THE PROBLEM -
Transcribe only what runs from the line including "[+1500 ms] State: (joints" through the last line of the entries, exactly as it appears.

DATA IN THIS EXERCISE -

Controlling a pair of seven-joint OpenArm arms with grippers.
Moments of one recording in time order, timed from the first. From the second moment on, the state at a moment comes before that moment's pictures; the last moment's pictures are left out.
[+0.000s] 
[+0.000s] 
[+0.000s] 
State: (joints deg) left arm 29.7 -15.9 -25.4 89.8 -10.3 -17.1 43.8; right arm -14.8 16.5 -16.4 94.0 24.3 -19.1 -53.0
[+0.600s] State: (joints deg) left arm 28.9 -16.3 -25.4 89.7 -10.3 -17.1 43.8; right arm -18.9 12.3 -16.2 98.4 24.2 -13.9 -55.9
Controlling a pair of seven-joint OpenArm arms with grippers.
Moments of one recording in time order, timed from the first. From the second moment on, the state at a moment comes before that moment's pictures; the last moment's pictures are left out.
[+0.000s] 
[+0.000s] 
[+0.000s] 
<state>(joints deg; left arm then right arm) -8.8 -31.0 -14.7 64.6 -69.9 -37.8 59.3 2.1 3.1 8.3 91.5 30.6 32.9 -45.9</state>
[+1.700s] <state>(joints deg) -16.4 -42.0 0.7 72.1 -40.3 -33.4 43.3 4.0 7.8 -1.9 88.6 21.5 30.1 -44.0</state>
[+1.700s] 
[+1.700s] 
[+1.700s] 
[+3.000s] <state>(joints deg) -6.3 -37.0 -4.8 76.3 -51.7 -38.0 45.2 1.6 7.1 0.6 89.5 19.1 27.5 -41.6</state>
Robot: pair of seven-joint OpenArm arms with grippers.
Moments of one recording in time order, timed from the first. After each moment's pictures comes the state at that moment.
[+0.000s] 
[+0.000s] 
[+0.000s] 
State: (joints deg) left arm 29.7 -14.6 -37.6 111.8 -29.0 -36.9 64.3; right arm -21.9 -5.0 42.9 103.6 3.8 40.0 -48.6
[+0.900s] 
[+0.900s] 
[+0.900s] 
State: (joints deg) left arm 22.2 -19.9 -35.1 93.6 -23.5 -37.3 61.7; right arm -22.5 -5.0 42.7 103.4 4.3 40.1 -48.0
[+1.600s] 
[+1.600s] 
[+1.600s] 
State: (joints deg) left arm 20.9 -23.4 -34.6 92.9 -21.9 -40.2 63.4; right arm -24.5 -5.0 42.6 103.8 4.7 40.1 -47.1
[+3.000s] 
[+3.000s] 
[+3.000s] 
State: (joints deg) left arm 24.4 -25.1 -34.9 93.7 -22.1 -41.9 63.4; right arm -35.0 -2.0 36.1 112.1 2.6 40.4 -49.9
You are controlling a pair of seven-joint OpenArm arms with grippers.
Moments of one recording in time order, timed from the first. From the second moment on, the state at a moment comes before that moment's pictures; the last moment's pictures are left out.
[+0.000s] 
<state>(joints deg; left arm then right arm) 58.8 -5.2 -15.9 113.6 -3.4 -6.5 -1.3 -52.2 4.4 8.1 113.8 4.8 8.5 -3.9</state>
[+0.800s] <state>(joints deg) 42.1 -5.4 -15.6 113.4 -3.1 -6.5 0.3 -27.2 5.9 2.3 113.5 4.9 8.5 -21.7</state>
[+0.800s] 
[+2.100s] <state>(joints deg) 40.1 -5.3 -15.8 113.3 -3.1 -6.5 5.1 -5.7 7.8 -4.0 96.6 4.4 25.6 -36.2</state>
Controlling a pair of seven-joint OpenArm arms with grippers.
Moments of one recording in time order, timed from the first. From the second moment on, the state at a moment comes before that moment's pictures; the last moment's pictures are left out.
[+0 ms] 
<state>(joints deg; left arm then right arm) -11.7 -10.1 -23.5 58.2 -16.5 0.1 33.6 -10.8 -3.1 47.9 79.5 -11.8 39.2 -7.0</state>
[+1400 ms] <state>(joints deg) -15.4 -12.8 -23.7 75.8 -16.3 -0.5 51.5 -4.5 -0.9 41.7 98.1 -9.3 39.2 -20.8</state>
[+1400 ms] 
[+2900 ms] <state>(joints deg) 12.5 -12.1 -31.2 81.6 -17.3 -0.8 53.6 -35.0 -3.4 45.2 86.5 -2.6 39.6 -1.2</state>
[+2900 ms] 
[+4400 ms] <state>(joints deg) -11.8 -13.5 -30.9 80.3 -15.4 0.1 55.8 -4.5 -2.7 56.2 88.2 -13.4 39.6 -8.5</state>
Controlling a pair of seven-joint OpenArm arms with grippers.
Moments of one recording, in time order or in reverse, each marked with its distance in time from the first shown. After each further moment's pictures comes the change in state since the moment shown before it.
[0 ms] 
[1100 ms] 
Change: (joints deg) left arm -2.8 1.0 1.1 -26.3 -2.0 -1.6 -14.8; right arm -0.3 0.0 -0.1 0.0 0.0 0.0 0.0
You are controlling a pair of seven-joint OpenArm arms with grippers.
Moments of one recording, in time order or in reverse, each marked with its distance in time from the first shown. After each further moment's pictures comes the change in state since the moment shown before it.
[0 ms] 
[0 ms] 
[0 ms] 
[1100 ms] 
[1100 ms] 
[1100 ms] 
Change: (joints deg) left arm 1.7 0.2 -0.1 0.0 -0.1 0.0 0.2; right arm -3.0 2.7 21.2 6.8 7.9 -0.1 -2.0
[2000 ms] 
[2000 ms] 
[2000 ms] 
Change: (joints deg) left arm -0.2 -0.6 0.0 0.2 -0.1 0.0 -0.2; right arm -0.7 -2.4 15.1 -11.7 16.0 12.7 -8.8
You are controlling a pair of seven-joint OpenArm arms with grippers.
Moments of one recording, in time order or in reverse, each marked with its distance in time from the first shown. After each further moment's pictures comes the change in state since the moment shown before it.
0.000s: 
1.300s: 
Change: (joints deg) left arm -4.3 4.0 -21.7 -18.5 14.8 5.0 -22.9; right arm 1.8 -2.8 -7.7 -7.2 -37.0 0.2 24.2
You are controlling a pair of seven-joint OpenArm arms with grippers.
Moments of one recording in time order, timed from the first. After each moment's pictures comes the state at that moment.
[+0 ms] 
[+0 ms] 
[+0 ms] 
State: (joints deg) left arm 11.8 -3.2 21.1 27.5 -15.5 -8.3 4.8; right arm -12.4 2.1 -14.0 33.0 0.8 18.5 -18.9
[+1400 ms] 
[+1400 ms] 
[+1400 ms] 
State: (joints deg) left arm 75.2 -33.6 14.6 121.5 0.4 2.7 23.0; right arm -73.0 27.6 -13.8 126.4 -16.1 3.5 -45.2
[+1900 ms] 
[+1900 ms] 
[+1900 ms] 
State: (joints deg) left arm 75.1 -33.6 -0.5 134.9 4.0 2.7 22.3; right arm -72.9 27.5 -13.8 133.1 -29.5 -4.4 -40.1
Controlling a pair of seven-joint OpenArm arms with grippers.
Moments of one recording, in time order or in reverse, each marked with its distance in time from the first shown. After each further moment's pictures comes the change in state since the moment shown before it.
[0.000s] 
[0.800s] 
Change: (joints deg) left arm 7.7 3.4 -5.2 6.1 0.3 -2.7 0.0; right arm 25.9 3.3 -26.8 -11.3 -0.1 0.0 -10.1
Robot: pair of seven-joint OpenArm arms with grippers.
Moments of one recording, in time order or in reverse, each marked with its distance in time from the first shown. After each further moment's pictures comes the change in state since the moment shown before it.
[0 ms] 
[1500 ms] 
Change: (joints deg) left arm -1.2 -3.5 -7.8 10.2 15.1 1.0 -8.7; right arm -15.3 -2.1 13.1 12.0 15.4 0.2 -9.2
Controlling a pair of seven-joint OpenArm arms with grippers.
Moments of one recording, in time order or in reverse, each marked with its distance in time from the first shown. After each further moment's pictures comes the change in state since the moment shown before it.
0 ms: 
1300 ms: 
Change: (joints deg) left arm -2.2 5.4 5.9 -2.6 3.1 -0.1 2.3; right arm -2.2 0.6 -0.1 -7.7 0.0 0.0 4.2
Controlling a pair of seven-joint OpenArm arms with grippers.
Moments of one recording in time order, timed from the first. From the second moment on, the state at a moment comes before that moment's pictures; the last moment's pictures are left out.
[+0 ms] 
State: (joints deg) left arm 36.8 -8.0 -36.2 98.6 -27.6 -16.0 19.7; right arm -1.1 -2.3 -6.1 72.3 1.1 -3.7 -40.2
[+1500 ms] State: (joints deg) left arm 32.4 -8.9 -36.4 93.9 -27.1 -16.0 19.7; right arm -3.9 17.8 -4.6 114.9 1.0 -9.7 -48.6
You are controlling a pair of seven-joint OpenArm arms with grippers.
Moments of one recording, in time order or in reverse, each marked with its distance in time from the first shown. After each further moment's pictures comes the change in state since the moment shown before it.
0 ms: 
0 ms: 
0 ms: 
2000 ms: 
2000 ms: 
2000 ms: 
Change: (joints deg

ANSWER TO THE PROBLEM -
[+1500 ms] State: (joints deg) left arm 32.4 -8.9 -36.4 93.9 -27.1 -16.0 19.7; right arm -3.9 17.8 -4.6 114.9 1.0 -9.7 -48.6
You are controlling a pair of seven-joint OpenArm arms with grippers.
Moments of one recording, in time order or in reverse, each marked with its distance in time from the first shown. After each further moment's pictures comes the change in state since the moment shown before it.
0 ms: 
0 ms: 
0 ms: 
2000 ms: 
2000 ms: 
2000 ms: 
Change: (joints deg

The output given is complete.